Cody looked up at him through the tears and the snot and said, “I’m a Southside Skull.”

He remembered the biker throwing his head back and laughing. That day was his first ride on a hog. The big biker put him on the seat in front of him and gave him a helmet that covered most of his face. He drove him over three hundred miles to Hanover and the ranch. Cody could remember that the guy working the front gate didn’t believe him when he said he’d found Cody in a bar. Cody had to tell the guy he was telling the truth. He didn’t understand why Doc’s crew were holding guns on the man and accusing him of stealing seven-year-old Cody. His savior didn’t say anything until Doc arrived at the gates.

“Hawk, what’s going on?” Cody ran to Doc and the old man scooped him up into his meaty arms.
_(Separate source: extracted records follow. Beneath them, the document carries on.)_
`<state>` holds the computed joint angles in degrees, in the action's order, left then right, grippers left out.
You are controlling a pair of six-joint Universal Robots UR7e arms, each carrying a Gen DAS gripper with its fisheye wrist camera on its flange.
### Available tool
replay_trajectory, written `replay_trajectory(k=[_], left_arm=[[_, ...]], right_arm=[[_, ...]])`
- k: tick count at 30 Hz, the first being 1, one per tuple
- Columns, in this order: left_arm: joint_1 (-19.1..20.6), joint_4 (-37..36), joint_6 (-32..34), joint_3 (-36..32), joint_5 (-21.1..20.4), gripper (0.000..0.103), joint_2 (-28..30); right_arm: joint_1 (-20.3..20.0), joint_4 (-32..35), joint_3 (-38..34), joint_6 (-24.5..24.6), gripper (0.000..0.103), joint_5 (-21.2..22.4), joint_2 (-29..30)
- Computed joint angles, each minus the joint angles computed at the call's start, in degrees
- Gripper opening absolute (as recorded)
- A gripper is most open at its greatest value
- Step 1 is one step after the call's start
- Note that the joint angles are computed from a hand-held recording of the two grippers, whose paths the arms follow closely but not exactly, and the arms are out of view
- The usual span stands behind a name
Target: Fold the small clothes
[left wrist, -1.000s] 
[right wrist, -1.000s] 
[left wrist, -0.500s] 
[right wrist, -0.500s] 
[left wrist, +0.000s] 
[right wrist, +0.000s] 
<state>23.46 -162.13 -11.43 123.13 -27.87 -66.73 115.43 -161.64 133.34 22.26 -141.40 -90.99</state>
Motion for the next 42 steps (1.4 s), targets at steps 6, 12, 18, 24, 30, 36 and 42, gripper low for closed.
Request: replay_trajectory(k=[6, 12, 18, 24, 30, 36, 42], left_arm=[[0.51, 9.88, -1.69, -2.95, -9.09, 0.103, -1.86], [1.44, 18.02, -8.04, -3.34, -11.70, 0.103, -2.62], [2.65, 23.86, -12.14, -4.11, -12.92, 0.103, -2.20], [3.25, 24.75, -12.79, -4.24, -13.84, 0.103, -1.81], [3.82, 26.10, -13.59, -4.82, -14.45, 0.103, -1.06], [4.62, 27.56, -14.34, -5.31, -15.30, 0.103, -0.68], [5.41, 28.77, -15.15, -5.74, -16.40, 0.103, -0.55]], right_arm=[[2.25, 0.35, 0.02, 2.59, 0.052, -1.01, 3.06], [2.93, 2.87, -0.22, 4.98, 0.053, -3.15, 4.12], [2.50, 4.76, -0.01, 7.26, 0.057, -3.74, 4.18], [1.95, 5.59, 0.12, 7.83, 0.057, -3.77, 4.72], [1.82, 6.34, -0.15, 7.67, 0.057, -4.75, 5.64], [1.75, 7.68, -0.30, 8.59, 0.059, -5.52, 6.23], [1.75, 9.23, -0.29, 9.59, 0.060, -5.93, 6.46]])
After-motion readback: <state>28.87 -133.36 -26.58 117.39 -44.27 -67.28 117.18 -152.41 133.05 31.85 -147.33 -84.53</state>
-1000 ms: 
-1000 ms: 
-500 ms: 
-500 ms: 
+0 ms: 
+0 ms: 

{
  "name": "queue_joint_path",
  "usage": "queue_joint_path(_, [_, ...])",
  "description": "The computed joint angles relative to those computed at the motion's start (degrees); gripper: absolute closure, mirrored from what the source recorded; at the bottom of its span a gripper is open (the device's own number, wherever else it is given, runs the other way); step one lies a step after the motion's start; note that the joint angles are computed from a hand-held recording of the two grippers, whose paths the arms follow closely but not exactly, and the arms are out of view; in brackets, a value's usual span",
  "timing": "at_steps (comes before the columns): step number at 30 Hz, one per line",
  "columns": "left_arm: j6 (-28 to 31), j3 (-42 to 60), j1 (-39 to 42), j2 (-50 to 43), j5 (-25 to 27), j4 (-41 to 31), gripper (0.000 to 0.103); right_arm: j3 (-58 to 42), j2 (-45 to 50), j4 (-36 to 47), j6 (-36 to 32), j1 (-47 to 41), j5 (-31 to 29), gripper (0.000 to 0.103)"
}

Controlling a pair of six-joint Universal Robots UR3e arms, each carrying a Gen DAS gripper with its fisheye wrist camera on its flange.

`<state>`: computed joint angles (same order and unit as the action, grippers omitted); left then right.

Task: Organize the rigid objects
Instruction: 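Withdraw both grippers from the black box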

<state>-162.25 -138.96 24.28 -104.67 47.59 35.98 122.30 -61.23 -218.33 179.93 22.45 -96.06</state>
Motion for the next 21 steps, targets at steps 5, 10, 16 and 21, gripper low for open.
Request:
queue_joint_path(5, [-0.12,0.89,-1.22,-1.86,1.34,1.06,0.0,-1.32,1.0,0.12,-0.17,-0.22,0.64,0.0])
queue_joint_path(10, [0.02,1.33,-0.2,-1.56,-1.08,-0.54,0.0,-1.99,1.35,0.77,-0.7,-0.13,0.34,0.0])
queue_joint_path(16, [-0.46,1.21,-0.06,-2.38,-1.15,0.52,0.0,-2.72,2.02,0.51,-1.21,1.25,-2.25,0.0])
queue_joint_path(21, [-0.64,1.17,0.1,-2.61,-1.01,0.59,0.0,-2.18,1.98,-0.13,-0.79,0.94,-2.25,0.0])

“I found him in a bar between here and Providence. I tried telling your guys that, but they’d rather shoot my ass than listen.”

“Cody, what were you doing in a bar?”

“I ran away. I was trying to come home and I saw the bikes like yours and Daddy’s so I went inside. This nice man brought me home.” Hawk was the “nice” man. Cody hadn’t remembered until that moment that he probably owed his life to the old guy, and Hawk had never reminded him. Cody opened his eyes and he knew at that moment that he had to do whatever would keep this club and the people that belonged to it safe, even if that meant once more telling the truth, turning himself in, and going to jail. The thought of it made him sick, but it made him sicker to think about how selfish he’d been. He promised himself that from then on, he’d remember that these people were his family and he’d do everything he could to make sure he put them first, always.